Top of RECORDS FOR THIS EXERCISE

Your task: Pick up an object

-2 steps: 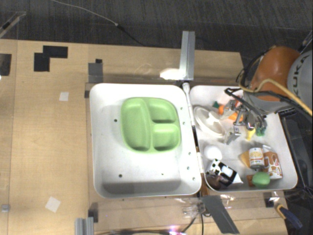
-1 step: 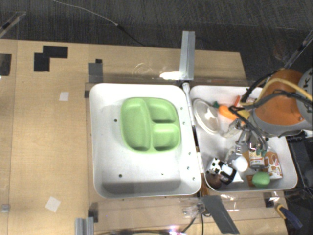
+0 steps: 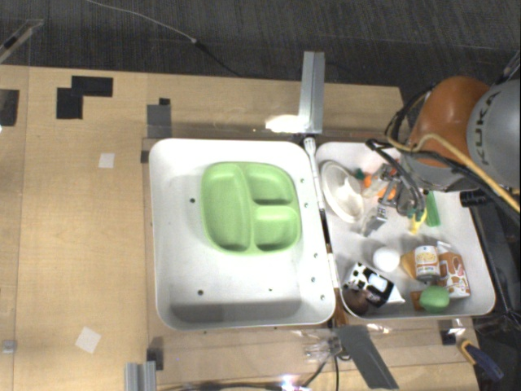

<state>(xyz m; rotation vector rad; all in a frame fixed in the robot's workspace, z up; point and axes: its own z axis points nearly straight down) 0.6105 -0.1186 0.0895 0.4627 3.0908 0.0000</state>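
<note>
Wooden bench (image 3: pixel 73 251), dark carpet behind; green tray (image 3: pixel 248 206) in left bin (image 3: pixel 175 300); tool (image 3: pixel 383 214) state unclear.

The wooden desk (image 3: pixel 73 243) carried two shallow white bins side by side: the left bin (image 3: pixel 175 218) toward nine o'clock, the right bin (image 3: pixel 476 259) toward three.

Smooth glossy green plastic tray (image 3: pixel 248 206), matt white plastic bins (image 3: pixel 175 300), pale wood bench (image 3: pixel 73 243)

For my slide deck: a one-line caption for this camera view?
Arm's gripper lowered into the cluttered right bin; green tray lies in the left bin.
</note>
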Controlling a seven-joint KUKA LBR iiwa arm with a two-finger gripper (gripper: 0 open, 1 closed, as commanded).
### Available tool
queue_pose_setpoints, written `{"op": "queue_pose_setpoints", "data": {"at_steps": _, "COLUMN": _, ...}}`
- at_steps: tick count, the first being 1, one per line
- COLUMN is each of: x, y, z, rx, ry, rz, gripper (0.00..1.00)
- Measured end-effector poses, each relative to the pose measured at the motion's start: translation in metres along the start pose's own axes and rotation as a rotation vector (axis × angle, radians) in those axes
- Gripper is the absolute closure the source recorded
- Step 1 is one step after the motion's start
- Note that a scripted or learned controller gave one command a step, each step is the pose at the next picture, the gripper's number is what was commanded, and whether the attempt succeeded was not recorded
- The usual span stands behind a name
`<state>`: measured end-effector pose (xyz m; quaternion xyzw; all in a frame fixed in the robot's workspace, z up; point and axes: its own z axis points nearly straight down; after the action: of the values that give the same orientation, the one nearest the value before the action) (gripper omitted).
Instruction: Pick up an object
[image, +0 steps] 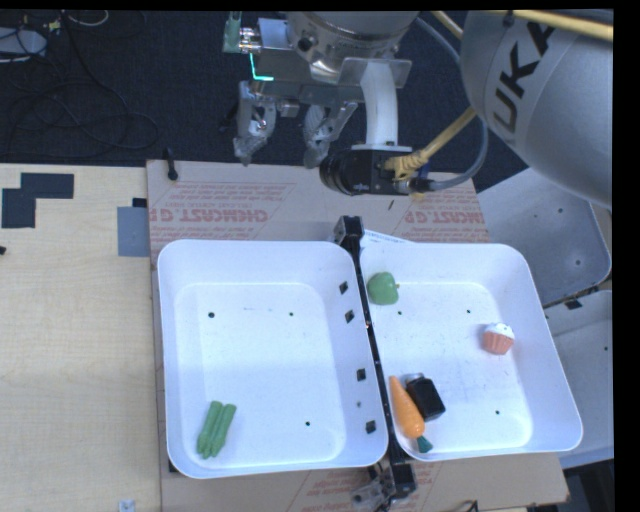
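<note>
My gripper (283, 148) hangs high above the far edge of the left bin (180, 262), its two fingers apart with nothing between them. In the left bin a green bean pod toy (215, 429) lies near the front left corner. The right bin (530, 290) holds a green apple-like toy (382, 288) at its far left, a small orange and white cupcake (498, 338) at the right, and an orange carrot (406, 407) beside a black block (425, 396) at the front left.
A black divider strip (362, 335) with clips runs between the two bins. Cardboard (250, 205) lies under the bins. The arm's grey body (545, 80) looms over the far right. Cables lie on the dark floor behind the bench.
</note>
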<state>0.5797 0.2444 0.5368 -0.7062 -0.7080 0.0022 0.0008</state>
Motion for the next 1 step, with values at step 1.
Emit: {"op": "queue_pose_setpoints", "data": {"at_steps": 1, "x": 0.0008, "y": -0.0001, "z": -0.0095, "rx": 0.003, "ry": -0.002, "rz": -0.003, "gripper": 1.0}}
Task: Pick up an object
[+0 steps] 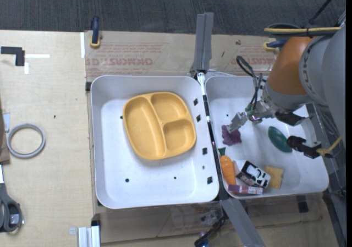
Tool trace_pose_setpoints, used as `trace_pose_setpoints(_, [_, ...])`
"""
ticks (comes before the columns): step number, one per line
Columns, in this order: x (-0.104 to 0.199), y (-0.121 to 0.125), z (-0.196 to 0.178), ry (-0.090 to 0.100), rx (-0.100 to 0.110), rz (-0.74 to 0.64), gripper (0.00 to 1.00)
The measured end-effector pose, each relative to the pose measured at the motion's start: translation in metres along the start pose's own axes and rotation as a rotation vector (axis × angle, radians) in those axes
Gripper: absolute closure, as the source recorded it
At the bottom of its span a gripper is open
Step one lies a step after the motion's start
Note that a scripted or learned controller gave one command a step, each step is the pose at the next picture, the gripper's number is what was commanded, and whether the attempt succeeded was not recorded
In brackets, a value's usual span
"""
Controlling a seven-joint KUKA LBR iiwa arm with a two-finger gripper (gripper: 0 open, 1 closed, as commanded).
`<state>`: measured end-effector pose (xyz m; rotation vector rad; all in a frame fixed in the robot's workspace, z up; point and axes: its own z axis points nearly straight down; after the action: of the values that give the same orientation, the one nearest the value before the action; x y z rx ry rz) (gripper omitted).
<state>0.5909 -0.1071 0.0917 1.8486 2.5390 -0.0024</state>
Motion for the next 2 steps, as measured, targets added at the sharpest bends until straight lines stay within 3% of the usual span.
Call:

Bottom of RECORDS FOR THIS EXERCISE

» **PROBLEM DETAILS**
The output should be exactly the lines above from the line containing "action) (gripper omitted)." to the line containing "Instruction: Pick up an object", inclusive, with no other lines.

» **RESPONSE AREA**
`<state>`: measured end-effector pose (xyz m; quaternion xyzw; all in a frame fixed in the robot's workspace, z up; point and axes: its own z axis points nearly straight down; after the action: of the values that give the same orientation, the one nearest the value before the action) (gripper omitted).
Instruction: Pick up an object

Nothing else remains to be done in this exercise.